__TASK GOAL__: Go through the material under this sentence. Return every line holding "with".

THE DATA Block Start

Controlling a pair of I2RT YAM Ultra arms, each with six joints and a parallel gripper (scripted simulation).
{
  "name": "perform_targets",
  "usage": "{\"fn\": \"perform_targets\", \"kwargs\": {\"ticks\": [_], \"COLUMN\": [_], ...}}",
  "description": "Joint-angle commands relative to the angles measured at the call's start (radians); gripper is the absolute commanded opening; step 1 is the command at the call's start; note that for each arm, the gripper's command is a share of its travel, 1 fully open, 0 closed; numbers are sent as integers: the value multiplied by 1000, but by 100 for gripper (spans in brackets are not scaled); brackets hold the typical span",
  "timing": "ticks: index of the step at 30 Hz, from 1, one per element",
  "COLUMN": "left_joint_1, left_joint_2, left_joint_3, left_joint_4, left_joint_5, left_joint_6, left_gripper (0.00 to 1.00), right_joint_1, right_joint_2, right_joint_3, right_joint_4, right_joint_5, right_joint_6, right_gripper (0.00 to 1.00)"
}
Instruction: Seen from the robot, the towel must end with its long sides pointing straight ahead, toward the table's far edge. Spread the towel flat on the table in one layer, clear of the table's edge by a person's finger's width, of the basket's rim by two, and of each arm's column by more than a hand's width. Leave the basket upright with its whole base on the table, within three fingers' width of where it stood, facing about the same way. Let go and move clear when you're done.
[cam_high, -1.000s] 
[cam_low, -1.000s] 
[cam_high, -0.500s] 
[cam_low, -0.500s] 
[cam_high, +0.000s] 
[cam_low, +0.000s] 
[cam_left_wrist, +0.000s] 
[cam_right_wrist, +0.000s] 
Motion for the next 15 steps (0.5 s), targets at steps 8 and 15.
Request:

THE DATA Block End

__ANSWER__:
Controlling a pair of I2RT YAM Ultra arms, each with six joints and a parallel gripper (scripted simulation).
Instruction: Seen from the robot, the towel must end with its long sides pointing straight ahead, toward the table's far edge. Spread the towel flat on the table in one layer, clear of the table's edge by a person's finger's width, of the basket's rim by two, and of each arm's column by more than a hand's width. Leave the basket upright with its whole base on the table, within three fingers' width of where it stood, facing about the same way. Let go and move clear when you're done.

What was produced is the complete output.